If the player is mid-punch when Escape is pressed, the menu waits up to 0.8 seconds for the punch to finish before opening.
Camera & Feel
Camera had gotten feedback that it was nauseating so it got a full pass. The core change was switching from blunt position offsets to a trauma system — trauma accumulates and decays, shake magnitude is trauma squared. Small bumps barely register, a full overkill hit actually rattles the screen. The noise switched from random per-frame to smooth simplex noise so it feels like physical motion rather than static. Different events contribute different amounts: overkill hits hardest at 1.0, punches at 0.6, wall jumps scale with chain count.

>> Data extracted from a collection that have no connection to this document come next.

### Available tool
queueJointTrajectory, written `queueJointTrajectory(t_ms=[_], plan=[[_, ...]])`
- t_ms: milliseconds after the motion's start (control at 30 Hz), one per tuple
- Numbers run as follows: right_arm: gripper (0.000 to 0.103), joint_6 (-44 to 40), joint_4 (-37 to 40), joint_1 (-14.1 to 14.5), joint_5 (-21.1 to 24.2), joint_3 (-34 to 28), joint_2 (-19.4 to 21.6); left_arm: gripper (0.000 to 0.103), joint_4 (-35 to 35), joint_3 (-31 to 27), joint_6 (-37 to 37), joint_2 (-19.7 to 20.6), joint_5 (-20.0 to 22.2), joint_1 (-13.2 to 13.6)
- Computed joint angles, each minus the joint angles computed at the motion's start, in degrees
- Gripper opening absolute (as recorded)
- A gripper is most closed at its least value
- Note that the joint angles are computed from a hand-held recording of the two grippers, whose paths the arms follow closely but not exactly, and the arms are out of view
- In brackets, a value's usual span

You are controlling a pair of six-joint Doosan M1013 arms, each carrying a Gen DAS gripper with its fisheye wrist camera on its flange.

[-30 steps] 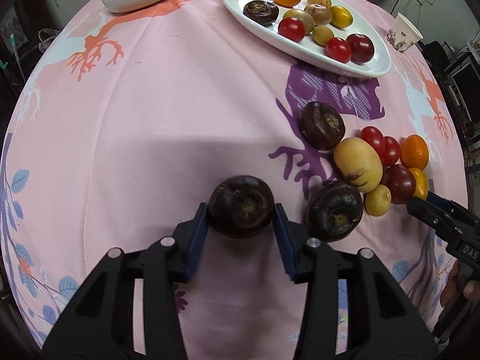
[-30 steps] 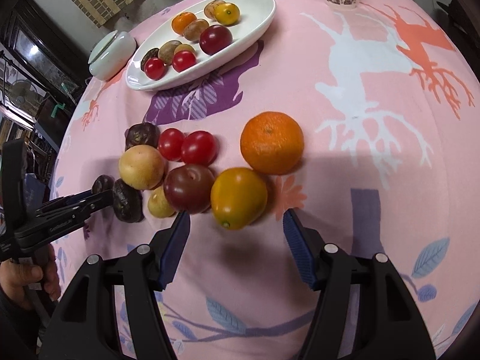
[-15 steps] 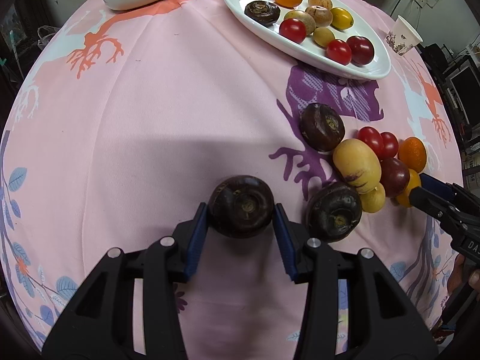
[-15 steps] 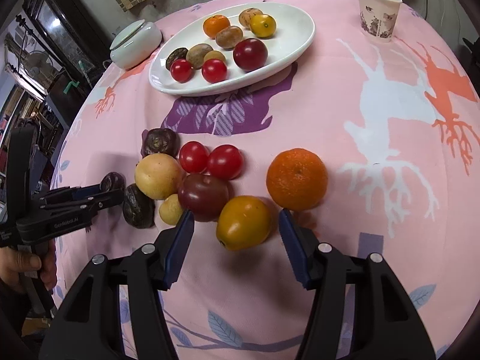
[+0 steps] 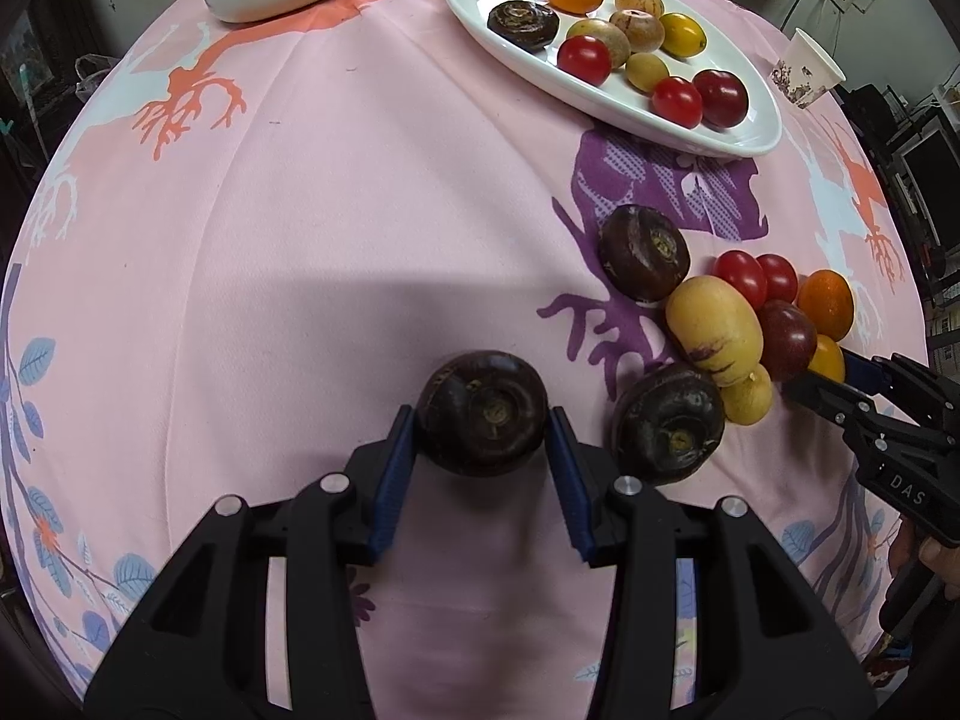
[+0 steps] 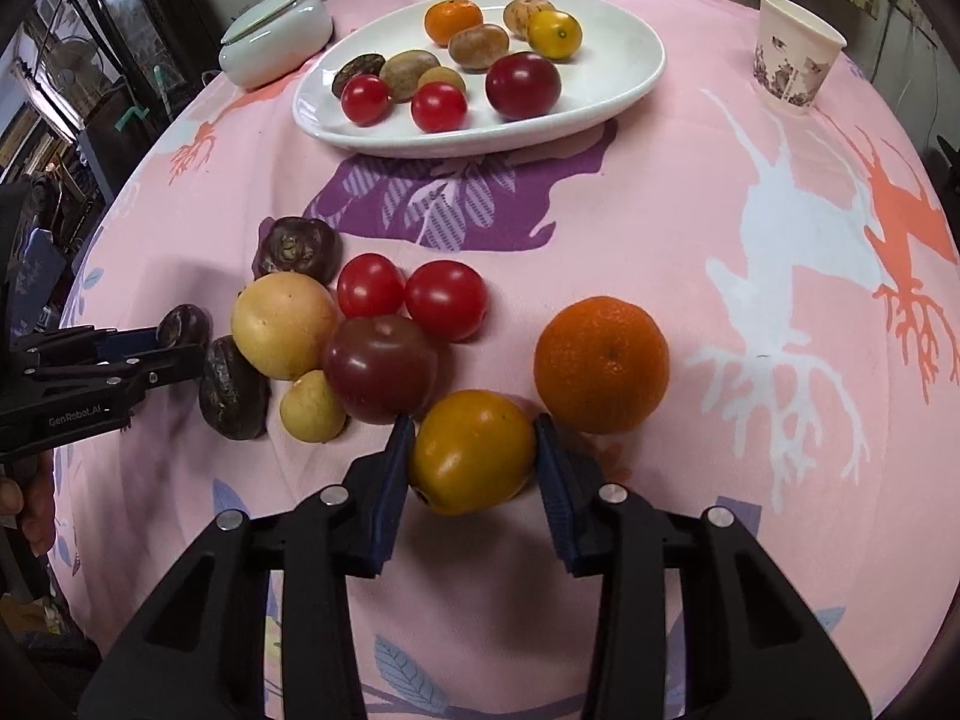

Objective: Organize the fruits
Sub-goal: 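Grasp a dark mangosteen with the left gripper while the right grasps a yellow tomato, then carry the mangosteen and yellow tomato onto the white plate and release both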

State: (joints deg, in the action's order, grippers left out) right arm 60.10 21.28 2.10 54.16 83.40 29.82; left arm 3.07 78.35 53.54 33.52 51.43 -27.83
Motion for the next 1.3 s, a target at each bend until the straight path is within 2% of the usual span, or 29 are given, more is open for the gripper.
queueJointTrajectory(t_ms=[333, 567, 967, 1300], plan=[[0.040, -0.8, 8.8, -3.2, 2.4, 0.4, -2.1, 0.044, 0.7, 0.7, 0.3, -2.1, -2.3, 0.0], [0.041, -3.0, 14.3, -3.6, 1.6, -3.0, -1.5, 0.044, 1.0, -2.9, 2.4, -1.9, -3.5, 0.3], [0.041, -2.6, 14.1, -2.0, -0.4, -13.0, 4.2, 0.044, 1.8, -13.1, 6.4, 3.5, -1.6, 1.8], [0.041, 5.0, 10.2, -0.5, 0.2, -20.3, 10.4, 0.044, 1.3, -22.9, 8.5, 10.5, 3.8, 2.7]])
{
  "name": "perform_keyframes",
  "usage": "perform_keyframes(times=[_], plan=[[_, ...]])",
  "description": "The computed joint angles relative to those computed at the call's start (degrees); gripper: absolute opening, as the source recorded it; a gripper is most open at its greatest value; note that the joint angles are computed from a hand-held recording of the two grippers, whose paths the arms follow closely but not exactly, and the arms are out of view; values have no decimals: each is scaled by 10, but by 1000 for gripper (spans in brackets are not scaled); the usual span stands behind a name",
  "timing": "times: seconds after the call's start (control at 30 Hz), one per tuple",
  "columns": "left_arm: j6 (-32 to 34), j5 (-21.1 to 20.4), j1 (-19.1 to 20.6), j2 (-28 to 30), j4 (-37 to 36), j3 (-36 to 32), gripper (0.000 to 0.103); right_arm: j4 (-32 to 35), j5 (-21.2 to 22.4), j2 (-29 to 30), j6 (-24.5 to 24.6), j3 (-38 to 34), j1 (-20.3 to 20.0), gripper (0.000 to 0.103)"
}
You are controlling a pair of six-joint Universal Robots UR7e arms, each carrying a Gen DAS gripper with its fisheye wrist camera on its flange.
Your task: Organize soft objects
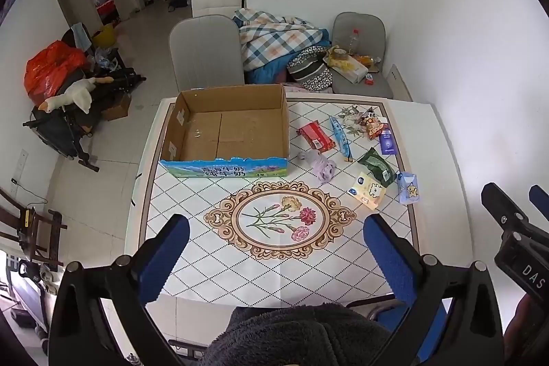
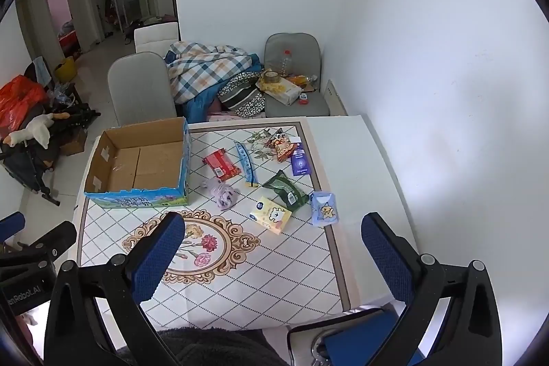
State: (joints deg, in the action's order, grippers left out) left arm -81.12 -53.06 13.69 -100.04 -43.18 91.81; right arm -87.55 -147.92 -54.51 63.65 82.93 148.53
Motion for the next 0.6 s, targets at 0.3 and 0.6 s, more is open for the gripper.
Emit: perform_keyframes(times=[0.3,0.6], plan=[[4,9,2,-4,-3,4,103,-16,-5,-4,-11,6,0,103],[9,18,5,-2,-5,3,103,-24,-8,-2,-16,5,1,103]])
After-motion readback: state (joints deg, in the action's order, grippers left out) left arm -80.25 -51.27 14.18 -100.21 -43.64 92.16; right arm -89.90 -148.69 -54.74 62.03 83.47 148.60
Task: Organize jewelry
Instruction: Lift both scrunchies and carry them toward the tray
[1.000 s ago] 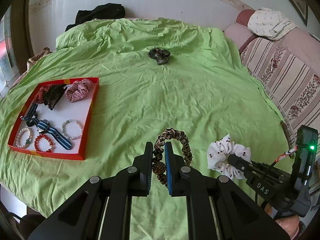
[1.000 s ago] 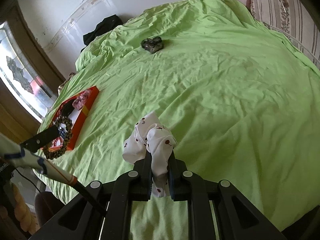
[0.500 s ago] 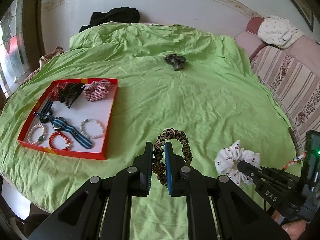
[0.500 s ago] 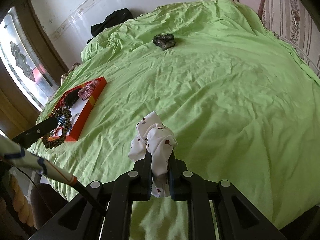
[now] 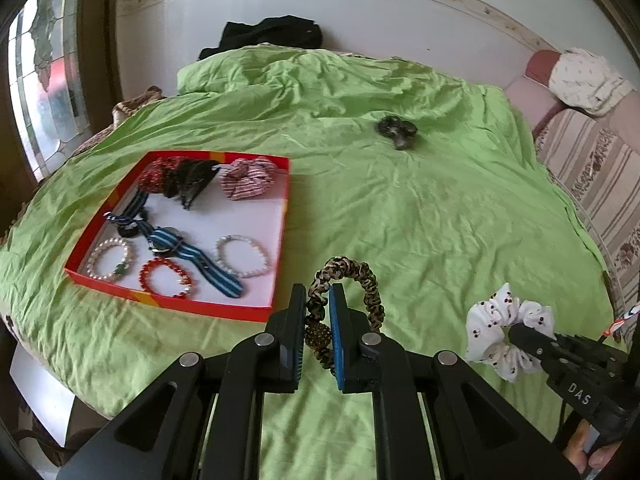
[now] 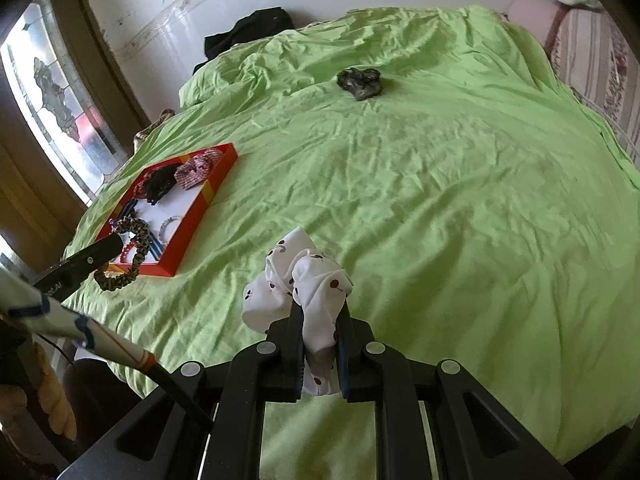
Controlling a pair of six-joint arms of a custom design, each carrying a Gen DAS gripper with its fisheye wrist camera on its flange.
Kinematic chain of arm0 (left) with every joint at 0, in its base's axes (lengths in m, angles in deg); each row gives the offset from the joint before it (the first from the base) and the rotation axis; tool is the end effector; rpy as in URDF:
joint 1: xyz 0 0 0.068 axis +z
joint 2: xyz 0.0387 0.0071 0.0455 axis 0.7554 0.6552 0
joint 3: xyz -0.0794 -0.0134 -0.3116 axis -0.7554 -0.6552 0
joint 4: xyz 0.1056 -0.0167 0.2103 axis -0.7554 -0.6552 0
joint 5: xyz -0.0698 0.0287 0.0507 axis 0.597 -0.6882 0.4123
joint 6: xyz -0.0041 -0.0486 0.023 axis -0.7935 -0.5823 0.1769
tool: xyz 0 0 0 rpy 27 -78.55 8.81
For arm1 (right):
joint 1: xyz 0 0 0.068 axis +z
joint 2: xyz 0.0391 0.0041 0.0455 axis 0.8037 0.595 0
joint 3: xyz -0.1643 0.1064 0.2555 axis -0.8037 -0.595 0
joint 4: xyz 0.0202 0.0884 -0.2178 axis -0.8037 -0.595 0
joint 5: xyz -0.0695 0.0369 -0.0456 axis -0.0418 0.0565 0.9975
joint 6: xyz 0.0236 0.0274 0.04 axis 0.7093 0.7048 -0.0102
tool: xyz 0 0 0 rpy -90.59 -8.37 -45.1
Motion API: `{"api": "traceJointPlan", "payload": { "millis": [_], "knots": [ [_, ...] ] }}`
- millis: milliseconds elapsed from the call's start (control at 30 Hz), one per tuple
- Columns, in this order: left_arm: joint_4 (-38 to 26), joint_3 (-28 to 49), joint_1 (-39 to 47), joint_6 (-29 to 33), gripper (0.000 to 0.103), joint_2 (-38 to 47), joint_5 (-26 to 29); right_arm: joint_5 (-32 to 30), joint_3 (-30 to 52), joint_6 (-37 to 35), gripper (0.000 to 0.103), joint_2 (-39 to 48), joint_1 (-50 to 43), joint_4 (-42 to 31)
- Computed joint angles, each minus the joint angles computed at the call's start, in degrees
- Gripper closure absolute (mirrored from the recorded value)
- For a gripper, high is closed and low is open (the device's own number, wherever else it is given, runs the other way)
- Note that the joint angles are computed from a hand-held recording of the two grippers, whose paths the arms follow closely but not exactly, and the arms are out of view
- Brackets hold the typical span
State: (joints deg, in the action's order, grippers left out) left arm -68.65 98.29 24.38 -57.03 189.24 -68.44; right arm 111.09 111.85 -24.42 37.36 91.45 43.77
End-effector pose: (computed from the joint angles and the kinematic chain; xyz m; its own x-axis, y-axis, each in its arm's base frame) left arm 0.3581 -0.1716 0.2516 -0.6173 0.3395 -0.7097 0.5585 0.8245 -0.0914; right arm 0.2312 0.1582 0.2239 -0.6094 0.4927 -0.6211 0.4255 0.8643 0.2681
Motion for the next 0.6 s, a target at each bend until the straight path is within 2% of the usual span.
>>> {"api": "traceJointPlan", "payload": {
  "millis": [600],
  "knots": [
    [-0.67,2.9,8.16,0.39,0.092,2.14,0.07,-2.66,18.04,-11.62,0.089,9.44,-0.55,-5.02]
  ]
}}
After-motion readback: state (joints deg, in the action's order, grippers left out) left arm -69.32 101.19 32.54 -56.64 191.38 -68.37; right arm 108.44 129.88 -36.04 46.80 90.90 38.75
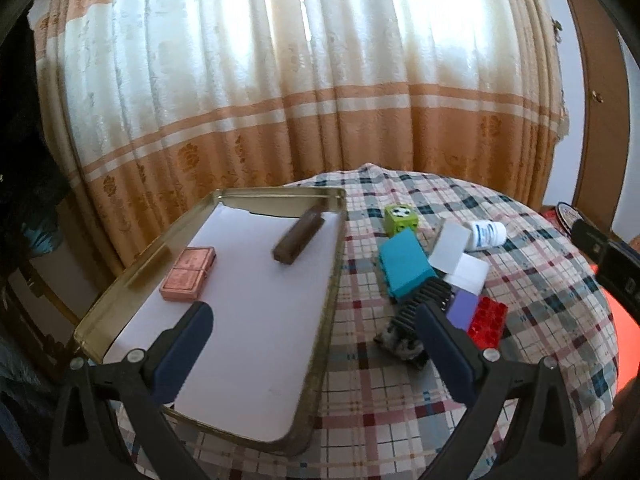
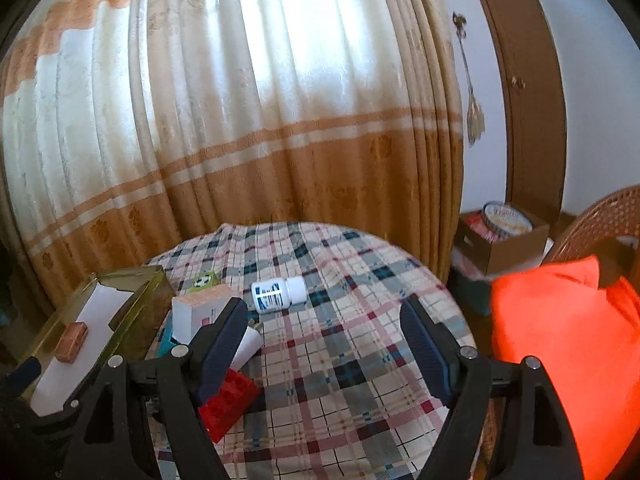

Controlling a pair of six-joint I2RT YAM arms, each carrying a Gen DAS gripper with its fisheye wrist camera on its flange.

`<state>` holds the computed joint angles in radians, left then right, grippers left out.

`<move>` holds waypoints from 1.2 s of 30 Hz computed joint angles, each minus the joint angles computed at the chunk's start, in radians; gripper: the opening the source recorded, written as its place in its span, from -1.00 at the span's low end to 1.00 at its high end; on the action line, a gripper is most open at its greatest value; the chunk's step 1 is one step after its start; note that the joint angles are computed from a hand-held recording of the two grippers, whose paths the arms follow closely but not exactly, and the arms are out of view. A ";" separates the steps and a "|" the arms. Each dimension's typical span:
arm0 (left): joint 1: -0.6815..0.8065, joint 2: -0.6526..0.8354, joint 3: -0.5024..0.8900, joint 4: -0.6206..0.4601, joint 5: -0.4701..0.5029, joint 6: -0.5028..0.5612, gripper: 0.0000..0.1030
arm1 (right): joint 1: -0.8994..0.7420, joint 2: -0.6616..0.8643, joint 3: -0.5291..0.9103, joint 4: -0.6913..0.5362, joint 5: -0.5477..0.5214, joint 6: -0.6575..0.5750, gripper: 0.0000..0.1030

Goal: Organize rigid objects
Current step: 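Withdraw both grippers from the tray back toward the remaining objects, then grasp the red toy brick with the right gripper and lift it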

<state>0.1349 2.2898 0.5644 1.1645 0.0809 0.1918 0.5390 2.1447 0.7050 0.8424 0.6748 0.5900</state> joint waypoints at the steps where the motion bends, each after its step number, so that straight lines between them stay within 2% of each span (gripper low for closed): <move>1: 0.001 -0.001 0.000 -0.009 0.005 0.002 0.99 | -0.010 0.001 0.004 -0.011 -0.026 0.001 0.56; 4: 0.011 0.007 0.009 -0.049 0.015 0.004 0.99 | -0.041 0.007 0.017 -0.051 -0.135 -0.011 0.56; 7: 0.007 0.030 0.023 -0.082 -0.019 0.016 0.99 | -0.055 0.031 0.051 -0.119 -0.237 -0.017 0.56; 10: 0.018 0.032 0.013 -0.054 -0.006 0.001 0.99 | -0.068 0.046 0.069 -0.142 -0.351 0.001 0.56; 15: 0.018 0.033 0.002 -0.034 -0.012 -0.005 0.98 | -0.060 0.075 0.142 -0.233 -0.467 -0.002 0.56; 21: 0.033 0.037 0.012 -0.049 -0.032 -0.020 0.98 | -0.052 0.107 0.227 -0.332 -0.511 0.009 0.56; 24: 0.041 0.057 -0.001 -0.009 -0.061 -0.020 0.98 | -0.037 0.127 0.291 -0.432 -0.473 -0.003 0.57; 26: 0.055 0.062 -0.012 0.019 -0.057 -0.014 0.98 | -0.036 0.139 0.312 -0.450 -0.485 -0.004 0.58; 36: 0.110 0.010 -0.003 -0.056 -0.001 -0.033 0.98 | -0.035 0.172 0.428 -0.621 -0.433 -0.078 0.61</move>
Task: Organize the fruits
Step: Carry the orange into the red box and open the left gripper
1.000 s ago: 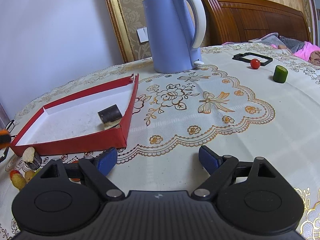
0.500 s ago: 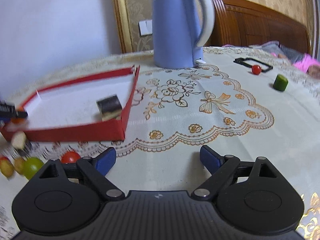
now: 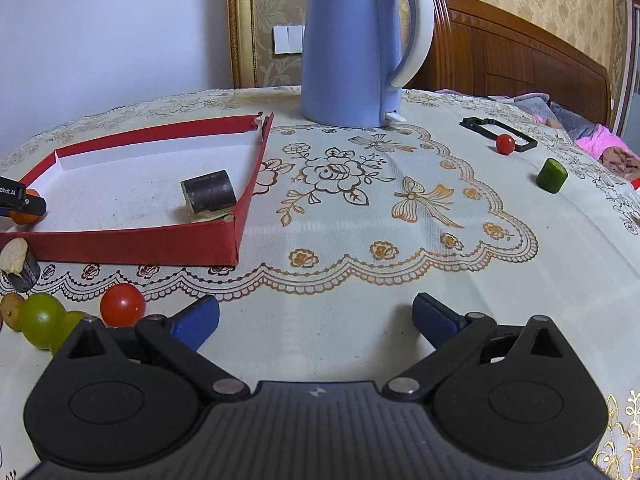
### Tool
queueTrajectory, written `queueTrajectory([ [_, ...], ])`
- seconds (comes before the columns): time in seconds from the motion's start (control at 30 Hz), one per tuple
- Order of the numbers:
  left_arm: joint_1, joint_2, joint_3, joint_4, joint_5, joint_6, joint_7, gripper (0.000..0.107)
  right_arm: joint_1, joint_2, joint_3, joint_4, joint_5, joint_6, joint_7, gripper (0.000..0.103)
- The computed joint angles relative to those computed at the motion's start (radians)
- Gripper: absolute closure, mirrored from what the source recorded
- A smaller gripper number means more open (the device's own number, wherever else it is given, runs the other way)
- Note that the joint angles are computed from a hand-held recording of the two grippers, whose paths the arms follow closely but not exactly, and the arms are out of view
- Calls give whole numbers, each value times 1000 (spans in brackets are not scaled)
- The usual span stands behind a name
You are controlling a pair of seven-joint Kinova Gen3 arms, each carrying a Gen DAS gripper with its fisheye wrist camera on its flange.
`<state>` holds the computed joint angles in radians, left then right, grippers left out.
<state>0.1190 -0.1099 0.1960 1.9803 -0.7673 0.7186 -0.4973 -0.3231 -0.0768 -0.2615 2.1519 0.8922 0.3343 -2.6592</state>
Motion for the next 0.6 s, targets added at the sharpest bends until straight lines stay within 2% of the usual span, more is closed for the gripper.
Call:
queueTrajectory([
  [0.07, 1, 2, 7, -1, -13, 9, 11, 36, 0, 0, 0, 0, 0, 0, 0, 0],
  [0.1, 3, 2, 17, -1, -33, 22, 32, 33, 0, 0, 0, 0, 0, 0, 0, 0],
  [0.33, 23, -72, 72, 25, -116, 80, 109, 21, 0, 0, 1, 1, 0, -2, 0, 0],
  [0.43, 12, -161, 144, 79, -173, 119, 186, 6, 1, -1, 1, 1, -1, -2, 1, 0],
  [0.6, -47, -292, 288, 175, -206, 225, 286, 4, 2, -1, 1, 1, -3, -3, 3, 0],
])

FOV has multiple independent sources layered on top. Speed pushes it up continuously up to +40. Every action — punching, dashing, wall jumping, grappling — fires a one-shot impulse that decays independently. Wall jump FOV uses two easing curves back to back: a fast cubic push when you leave the wall, then a long exponential tail over a second and a half. It makes the wall jump feel like it had weight.
There’s a persistent VHS post-process layer — chromatic aberration, vignette, film grain, scanlines, colour grade. On top of that a speed-reactive red grain that fades in above 60 m/s. Wind particles stream past the camera above 30 m/s and scale up from there.
The adaptive music system was built from scratch. Tracks are split into three stems — bass, drums, synth — and all three players start in the same frame to stay in phase. An audio momentum value tracks speed but falls off very slowly, so brief slowdowns don’t immediately strip the music back. At rest only the bass plays, heavily low-pass filtered. Above 20 m/s the drums come in. Above 40 the synth. Hard landings briefly muffle the whole music bus. The bass gets an extra filter pass while airborne.
That’s most of it. The things still missing are a proper respawn system, tutorial, gamepad support, settings persistence, and more SFX detail. The OR cooldown has no visual feedback yet — you just have to know it’s running.
The bigger additions planned are roguelike progression and boss fights. Two layers of perks: permanent unlocks that carry between runs, and temporary perks picked up during a run that expire when you die. Boss encounters are on the list — the current loop of corridor modules into elevator doesn’t have any punctuation to it. New enemy types are coming. Level loading also needs a pass on larger room counts.
And we have some other ideas. Ones that would require more than one person to really appreciate. We’ll leave it at that for now.
By the speed junkies, for the speed junkies.